Record excerpts Start Marker
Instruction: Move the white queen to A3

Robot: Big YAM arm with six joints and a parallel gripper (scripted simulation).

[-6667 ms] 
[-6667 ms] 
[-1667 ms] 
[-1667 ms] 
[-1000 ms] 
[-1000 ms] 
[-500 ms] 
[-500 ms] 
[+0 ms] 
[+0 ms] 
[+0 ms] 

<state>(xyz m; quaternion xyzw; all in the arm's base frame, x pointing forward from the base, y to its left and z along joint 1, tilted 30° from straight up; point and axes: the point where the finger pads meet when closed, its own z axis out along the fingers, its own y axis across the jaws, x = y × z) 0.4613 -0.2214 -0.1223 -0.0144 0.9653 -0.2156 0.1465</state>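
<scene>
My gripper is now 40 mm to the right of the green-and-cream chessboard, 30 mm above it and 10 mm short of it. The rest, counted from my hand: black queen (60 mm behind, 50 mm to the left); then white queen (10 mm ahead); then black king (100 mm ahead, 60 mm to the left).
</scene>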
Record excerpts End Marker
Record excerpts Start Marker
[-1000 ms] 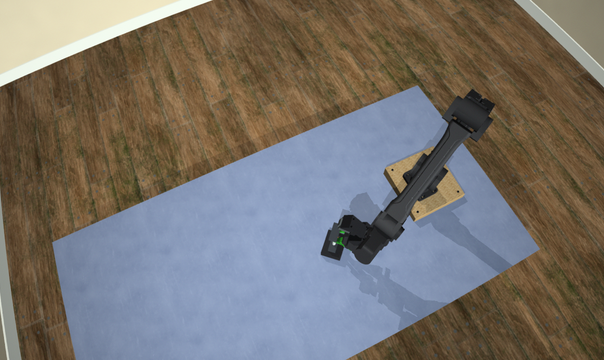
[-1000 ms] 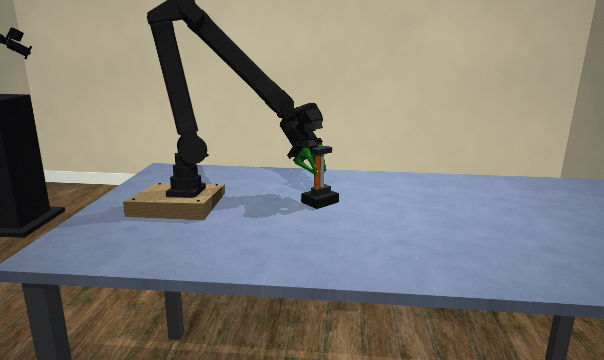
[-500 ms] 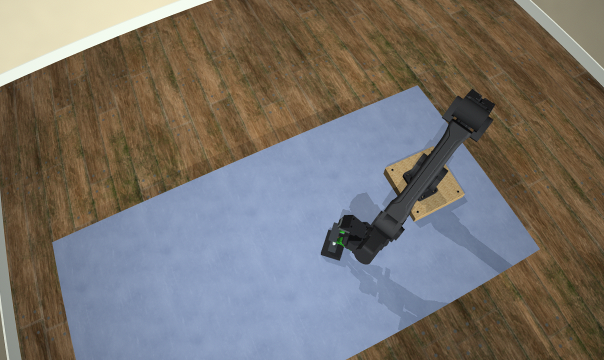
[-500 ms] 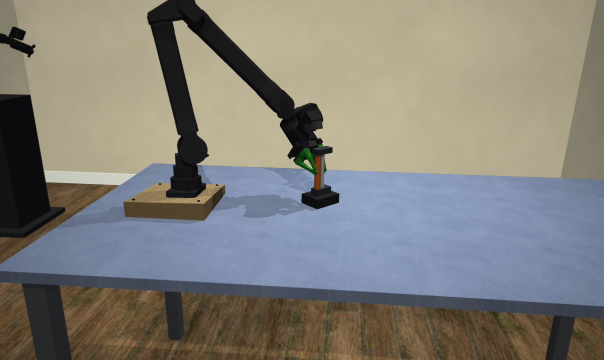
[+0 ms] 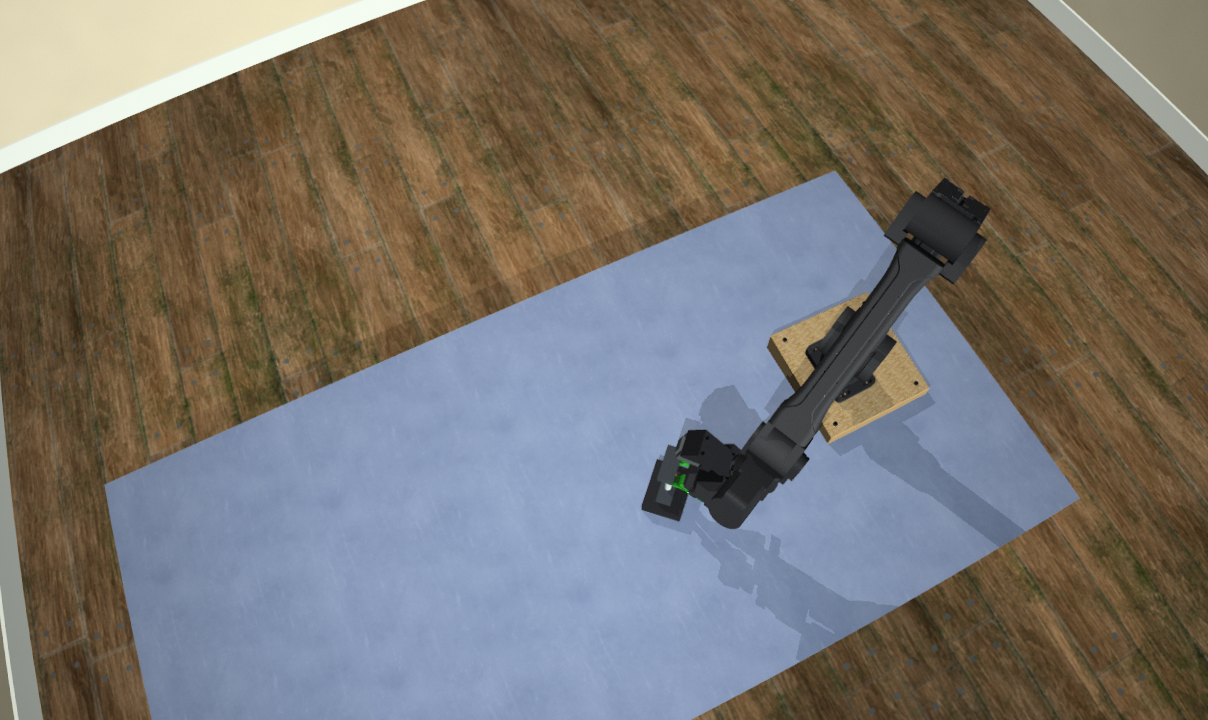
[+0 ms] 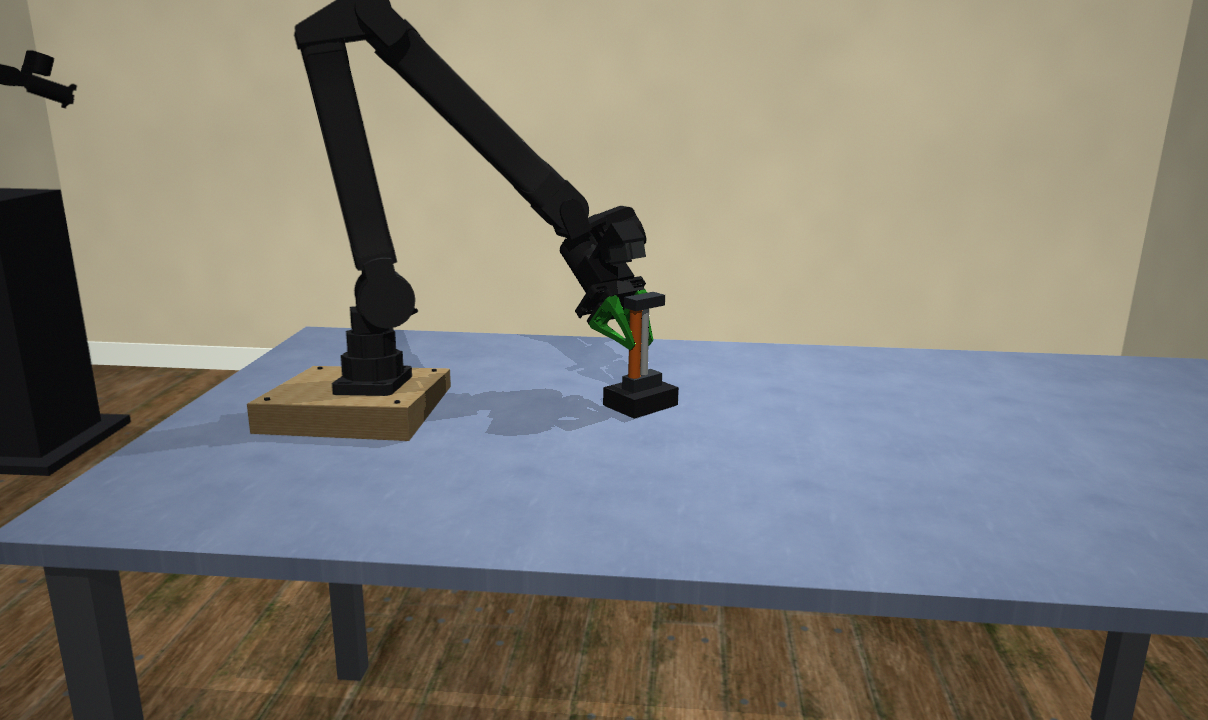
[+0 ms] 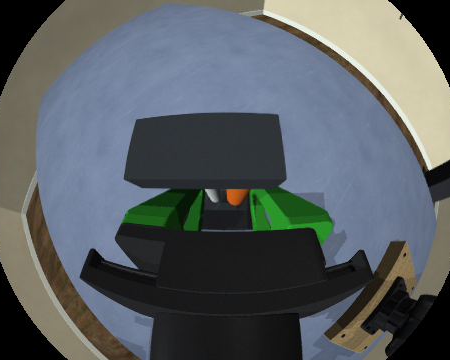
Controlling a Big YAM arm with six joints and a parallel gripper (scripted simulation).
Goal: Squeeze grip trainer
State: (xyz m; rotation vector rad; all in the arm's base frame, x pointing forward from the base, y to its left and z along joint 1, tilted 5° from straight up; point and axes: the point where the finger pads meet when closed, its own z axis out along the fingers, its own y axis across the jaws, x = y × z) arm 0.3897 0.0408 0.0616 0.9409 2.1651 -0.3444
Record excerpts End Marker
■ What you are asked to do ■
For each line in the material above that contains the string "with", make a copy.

■ Solution ■
Robot: Big YAM arm with six joints and a parallel gripper (scripted simulation).
Controlling a Big YAM arm with six joints and a parallel gripper (scripted simulation).

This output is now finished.